ちなみに空気の読めない人間なので、電車の中でもぼそぼそ小声でそんなことつぶやいていたりします。もし電車内で青と黄色の表紙のドイツ語参考書を開いてぶつぶつ独り言言っている青年を目撃されたならば、もしかしたらそれは私かもしれません。
書き込む情報:
・文の構成要素
主語は「S」、述語動詞は「V」、目的語は「O」、様態の補足語は「C」と印をつけています。SVOCの略語は、見て分かる通り英語の文法用語から借りてきました(S=Subject, V=Verb, O=Object, C=Complement)。
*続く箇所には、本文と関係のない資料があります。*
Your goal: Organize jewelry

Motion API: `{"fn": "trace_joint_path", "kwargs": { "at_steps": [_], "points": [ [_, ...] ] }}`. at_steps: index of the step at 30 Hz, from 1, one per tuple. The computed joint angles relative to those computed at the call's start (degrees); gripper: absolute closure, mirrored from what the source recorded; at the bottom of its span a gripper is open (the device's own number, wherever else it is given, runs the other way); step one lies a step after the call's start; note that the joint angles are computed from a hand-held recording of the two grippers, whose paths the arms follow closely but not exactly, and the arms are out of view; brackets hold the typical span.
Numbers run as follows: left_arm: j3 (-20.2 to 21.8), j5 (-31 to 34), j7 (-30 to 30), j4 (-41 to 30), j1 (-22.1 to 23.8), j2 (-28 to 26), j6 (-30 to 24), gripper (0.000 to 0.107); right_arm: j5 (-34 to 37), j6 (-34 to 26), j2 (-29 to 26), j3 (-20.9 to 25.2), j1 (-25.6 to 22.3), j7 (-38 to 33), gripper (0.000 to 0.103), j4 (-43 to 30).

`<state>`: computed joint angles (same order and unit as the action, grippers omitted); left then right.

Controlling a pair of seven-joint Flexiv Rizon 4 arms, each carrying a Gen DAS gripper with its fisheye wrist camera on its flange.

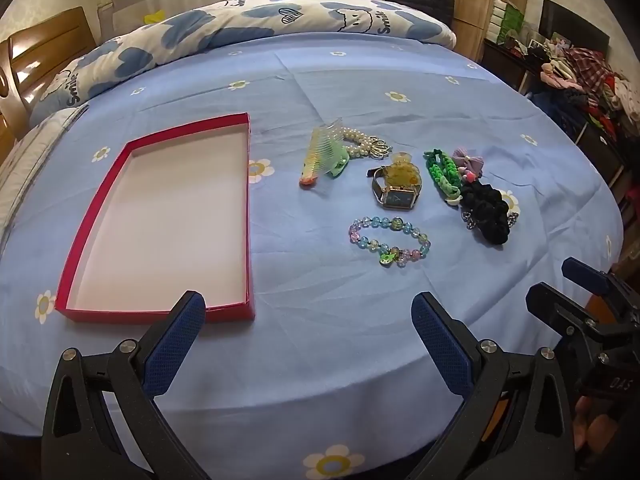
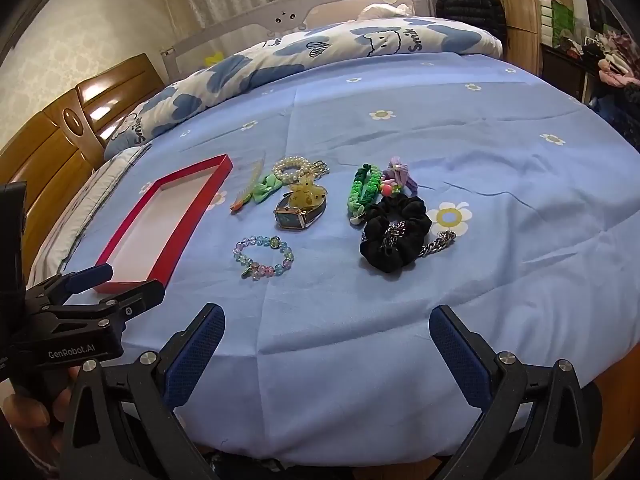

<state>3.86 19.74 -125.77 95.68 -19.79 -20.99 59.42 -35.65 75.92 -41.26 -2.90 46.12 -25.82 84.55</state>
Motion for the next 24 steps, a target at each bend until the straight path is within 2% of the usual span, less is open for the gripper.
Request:
{"fn": "trace_joint_path", "kwargs": {
  "at_steps": [24],
  "points": [
    [-0.04,0.01,0.08,0.07,0.12,0.09,-0.02,0.004,0.0,0.36,-0.08,-0.4,0.44,0.29,0.0,-0.06]
  ]
}}
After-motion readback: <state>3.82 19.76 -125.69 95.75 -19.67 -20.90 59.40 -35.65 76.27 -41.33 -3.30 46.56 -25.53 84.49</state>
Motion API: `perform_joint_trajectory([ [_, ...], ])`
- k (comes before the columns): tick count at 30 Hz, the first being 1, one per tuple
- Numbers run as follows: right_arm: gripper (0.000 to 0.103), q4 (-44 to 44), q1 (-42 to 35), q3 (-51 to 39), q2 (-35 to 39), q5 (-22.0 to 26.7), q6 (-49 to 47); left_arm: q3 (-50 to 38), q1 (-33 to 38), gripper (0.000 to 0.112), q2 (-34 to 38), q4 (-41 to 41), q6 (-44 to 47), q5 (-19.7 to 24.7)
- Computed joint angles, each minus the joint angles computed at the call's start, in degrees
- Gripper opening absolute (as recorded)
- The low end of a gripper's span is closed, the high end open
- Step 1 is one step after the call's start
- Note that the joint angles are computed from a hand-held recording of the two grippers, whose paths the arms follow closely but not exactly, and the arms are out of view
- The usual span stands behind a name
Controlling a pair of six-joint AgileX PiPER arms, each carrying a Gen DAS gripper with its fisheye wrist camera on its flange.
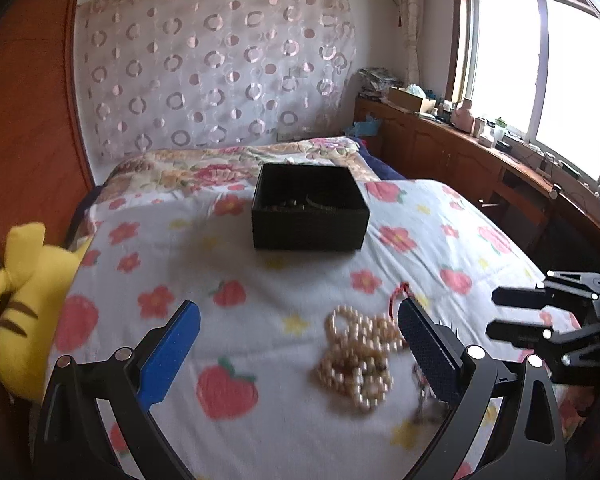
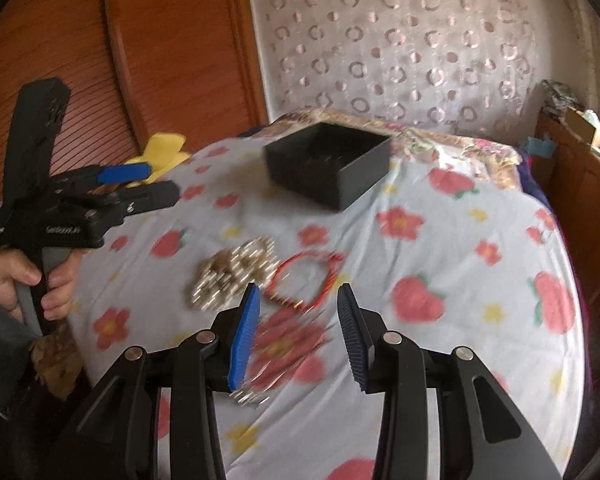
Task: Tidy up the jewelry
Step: 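Grasp the silver hair comb with the right tool while the left tool grasps the green pendant chain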
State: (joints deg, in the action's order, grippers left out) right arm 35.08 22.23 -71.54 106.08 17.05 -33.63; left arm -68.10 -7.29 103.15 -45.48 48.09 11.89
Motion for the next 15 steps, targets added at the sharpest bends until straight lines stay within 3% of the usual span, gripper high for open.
perform_joint_trajectory([
  [3,0.043,1.07,1.53,1.42,-0.33,0.56,-1.21,3.43,-0.07,0.096,-1.44,-2.28,2.03,-1.38],
  [9,0.043,-1.54,3.52,1.73,0.8,3.65,0.51,10.19,1.02,0.096,-4.79,-16.04,15.62,-2.34],
  [15,0.043,-8.58,4.7,0.89,1.91,4.7,6.41,14.7,1.72,0.096,-7.73,-25.52,25.67,-2.29],
])
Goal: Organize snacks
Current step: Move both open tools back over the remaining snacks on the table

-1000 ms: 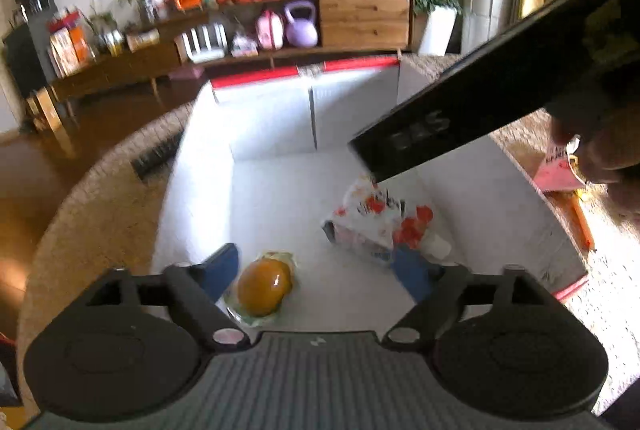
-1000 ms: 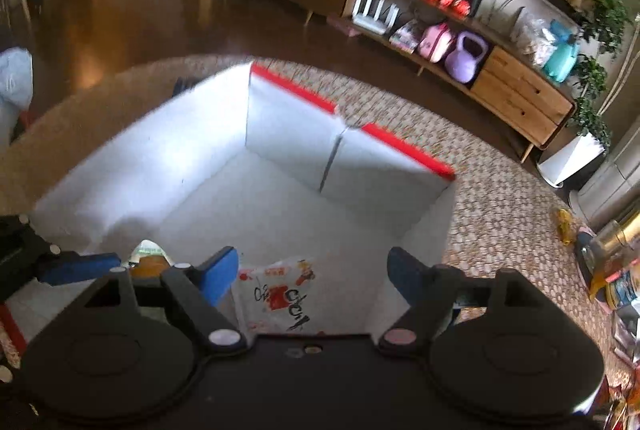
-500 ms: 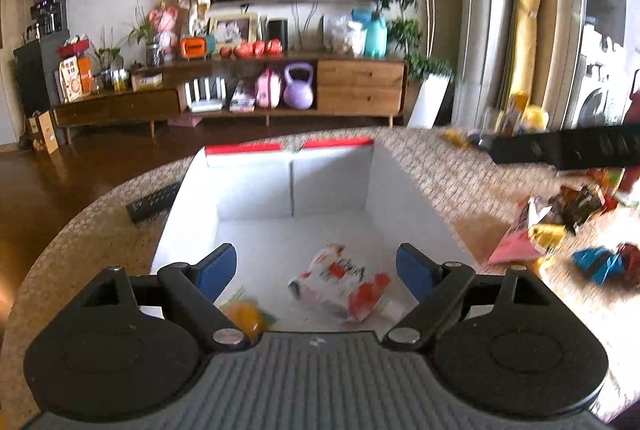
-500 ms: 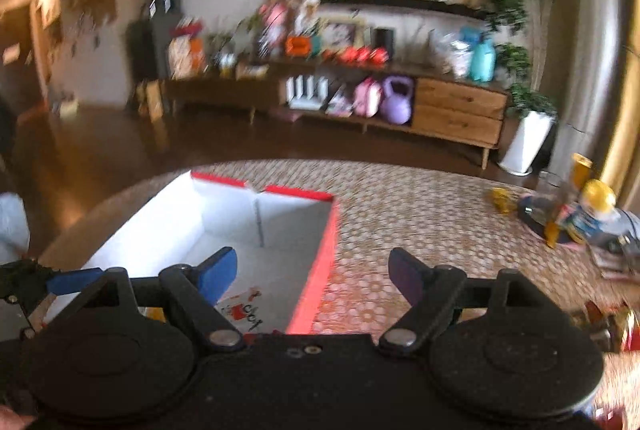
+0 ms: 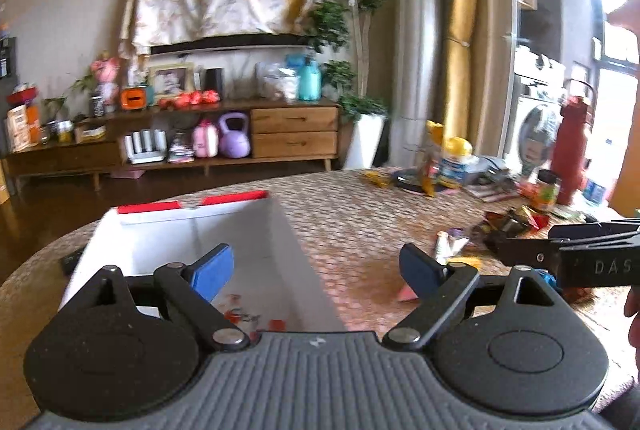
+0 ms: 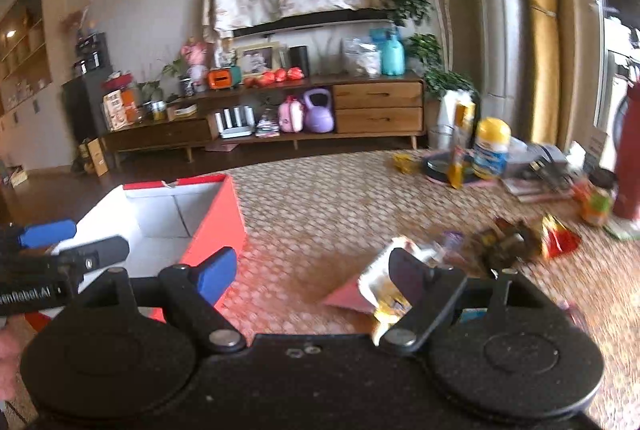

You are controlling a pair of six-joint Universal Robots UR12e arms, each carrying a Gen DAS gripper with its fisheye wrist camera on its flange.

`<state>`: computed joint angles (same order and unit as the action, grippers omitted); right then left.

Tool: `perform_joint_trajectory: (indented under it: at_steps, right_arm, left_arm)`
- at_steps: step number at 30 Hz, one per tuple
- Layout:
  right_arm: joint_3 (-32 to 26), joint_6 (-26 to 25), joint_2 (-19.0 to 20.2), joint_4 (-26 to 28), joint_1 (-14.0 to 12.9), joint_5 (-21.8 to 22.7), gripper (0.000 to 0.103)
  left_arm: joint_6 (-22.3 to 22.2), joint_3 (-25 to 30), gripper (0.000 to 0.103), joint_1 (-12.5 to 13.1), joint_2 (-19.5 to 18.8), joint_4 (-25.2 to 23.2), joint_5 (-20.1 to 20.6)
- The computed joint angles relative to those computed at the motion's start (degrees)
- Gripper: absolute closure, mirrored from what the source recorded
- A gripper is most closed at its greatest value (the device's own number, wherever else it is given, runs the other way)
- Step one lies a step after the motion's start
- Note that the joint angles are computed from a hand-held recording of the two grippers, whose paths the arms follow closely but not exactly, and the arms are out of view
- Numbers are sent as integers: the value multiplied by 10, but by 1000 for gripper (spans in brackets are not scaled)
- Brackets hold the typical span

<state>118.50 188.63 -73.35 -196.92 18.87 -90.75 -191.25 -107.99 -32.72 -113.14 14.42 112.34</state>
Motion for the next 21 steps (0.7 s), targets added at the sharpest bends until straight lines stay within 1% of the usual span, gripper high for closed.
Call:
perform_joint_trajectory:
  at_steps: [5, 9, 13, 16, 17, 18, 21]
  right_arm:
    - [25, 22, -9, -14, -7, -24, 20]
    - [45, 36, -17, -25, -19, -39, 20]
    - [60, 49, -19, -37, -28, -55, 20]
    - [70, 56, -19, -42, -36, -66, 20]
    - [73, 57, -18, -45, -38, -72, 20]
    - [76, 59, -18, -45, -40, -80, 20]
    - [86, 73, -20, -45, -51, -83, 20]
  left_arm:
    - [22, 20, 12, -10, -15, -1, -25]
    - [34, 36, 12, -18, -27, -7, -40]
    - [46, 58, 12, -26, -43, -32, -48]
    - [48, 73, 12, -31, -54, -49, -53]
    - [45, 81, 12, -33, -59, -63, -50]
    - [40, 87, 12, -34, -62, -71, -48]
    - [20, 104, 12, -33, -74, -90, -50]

(本当ならばドイツ語学での呼び方に基づいた略語を使うべきかもしれませんね。まあ中高の英語の勉強でずっとこの呼び方で慣れ親しんできたので許してやってください)
例えば今回の文章だと、
sie bedrohen die Existenz
S V O
(それら(=文明による廃棄物と毒物)が存在を脅かしている)
と印をつけています。
・性と格(冠詞・名詞・形容詞)
冠詞・名詞・形容詞は、文中での働き(つまり「~が」「~の」「~に」「~を」のどれに当たるのか)に応じて格変化します。格は、文中での働きを知るうえでとても大事な情報なので、書き込むようにしています。
今回の文章では、例えば
natürliche Kreisläufe
(自然界の循環)の、
natürlicheとKreisl äufeの両方が複数4格なので、以下のように記しています。
natürliche Kreisläufe
複④ 複④
かつまた、Kreisläufe は複数形で、その単数形はKreislauf(男性名詞)「循環」です。そのこともついでにメモしておきます。
natürliche Kreisläufe
複④ 複④
<Kreislauf (n.m)循環
「n.m.」は「男性名詞」のことです。「男性名詞」と手書きするのは画数が多くてめんどくさいのでこう書いています。
・長い句・節
長い句や節は、括弧でくくっています。こうすることで、どこからどこまでがひとまとまりかがはっきりするからです。
高校時代に通っていた河合塾岐阜校のある英語の先生のやり方を真似して、
形容詞句・節→()
名詞句・節→[]
副詞句・節→<>
と書いています。
⑥この本は解説が豊富。解説を日本語でぶつぶつ音読する。特に「ほぇ~そうなのか~」と思った情報は、また紙の上に書き写す。
⑦ 以上⑤と⑥を最後までやって、文章の内容がすみずみまで分かった状態になったら、②の読み上げ音声をまた流して、今度はテキストを見ないでシャドウイングする。つっかえて上手に発音できなかった箇所があったら、そこで止めてもう一度シャドウイングする。つっかえずに言えるようになるまでリピートする。
以上①~⑦が、自分がやっているドイツ語勉強法となります。
正直、これをやるのはちょっと大変です。こんな調子でちまちまやっているので、1か月に0.5~1課ほどしか進みません。この本だけで全部で50課ありますが、今のペースだとあと5年はかかりそうです。ですが、先を急いでいい加減にやるのはいやです。自分が納得できるまで目の前の文章を読み込みたいのです。
ちなみに、オプションですが余裕がある時は以下もやります。
⑧その課を終えて1か月くらい経った頃に、テキストを見ずに音声だけ聞いてその課の文章を書きとる(つまりディクテーション)。そしてそれを全部和訳する。終わったら、テキストを開いて答え合わせをする。
ちなみに、ドイツ語の勉強法としては、他には
・気が向いた時にDeutsche Welleを読んで、新出単語を5個覚える
・ミヒャエル・エンデの童話『モモ』(Momo) の原書を講読・和訳する社会人サークル(月2回)
などもやっています。
以上が私のドイツ語勉強法のあらましとなります。ここまでお読みくださりありがとうございました。次はアラビア語編を書きたいと思います。